Please set down the whole listing again, precisely.

Source material section start

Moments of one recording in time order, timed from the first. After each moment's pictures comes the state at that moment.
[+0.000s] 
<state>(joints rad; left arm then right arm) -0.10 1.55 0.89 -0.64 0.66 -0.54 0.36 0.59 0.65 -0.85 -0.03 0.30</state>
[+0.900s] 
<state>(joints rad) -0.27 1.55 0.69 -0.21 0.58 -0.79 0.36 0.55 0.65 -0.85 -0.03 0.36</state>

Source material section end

→ **Answer to the exercise**:
Moments of one recording in time order, timed from the first. After each moment's pictures comes the state at that moment.
[+0.000s] 
<state>(joints rad; left arm then right arm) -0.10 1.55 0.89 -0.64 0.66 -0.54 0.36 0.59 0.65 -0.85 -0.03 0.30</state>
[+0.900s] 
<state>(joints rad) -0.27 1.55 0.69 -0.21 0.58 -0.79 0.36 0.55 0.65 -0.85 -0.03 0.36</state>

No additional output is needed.